• Directions:
Print the listing below exactly.

Exercise data below:

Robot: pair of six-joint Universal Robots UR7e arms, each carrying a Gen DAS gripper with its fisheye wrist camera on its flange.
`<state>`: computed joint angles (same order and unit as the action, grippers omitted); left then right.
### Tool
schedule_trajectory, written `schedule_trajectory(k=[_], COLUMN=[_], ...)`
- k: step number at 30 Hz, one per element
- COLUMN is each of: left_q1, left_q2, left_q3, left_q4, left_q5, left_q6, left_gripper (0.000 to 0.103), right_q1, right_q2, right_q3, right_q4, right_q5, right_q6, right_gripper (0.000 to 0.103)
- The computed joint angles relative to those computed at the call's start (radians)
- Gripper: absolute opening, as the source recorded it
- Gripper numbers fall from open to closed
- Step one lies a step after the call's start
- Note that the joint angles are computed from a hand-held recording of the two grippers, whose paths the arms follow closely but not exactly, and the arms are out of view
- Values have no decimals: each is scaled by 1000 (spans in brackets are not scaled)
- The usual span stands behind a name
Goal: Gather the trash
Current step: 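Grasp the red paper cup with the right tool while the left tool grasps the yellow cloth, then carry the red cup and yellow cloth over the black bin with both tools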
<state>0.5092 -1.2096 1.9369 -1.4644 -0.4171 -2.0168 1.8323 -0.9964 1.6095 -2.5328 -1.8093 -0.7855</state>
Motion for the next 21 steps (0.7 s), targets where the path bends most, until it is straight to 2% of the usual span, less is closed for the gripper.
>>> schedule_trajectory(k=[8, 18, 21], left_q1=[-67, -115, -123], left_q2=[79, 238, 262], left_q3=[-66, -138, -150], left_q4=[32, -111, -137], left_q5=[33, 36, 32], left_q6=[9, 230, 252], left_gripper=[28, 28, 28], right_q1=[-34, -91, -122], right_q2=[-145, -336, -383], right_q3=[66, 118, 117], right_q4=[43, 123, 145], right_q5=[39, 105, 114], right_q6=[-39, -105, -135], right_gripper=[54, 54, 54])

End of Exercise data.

• Written answer:
Robot: pair of six-joint Universal Robots UR7e arms, each carrying a Gen DAS gripper with its fisheye wrist camera on its flange.
`<state>`: computed joint angles (same order and unit as the action, grippers omitted); left then right.
### Tool
schedule_trajectory, written `schedule_trajectory(k=[_], COLUMN=[_], ...)`
- k: step number at 30 Hz, one per element
- COLUMN is each of: left_q1, left_q2, left_q3, left_q4, left_q5, left_q6, left_gripper (0.000 to 0.103), right_q1, right_q2, right_q3, right_q4, right_q5, right_q6, right_gripper (0.000 to 0.103)
- The computed joint angles relative to those computed at the call's start (radians)
- Gripper: absolute opening, as the source recorded it
- Gripper numbers fall from open to closed
- Step one lies a step after the call's start
- Note that the joint angles are computed from a hand-held recording of the two grippers, whose paths the arms follow closely but not exactly, and the arms are out of view
- Values have no decimals: each is scaled by 1000 (spans in brackets are not scaled)
- The usual span stands behind a name
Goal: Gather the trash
Current step: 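Grasp the red paper cup with the right tool while the left tool grasps the yellow cloth, then carry the red cup and yellow cloth over the black bin with both tools
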<state>0.5092 -1.2096 1.9369 -1.4644 -0.4171 -2.0168 1.8323 -0.9964 1.6095 -2.5328 -1.8093 -0.7855</state>
Motion for the next 21 steps (0.7 s), targets where the path bends most, until it is straight to 2% of the usual span, less is closed for the gripper.
>>> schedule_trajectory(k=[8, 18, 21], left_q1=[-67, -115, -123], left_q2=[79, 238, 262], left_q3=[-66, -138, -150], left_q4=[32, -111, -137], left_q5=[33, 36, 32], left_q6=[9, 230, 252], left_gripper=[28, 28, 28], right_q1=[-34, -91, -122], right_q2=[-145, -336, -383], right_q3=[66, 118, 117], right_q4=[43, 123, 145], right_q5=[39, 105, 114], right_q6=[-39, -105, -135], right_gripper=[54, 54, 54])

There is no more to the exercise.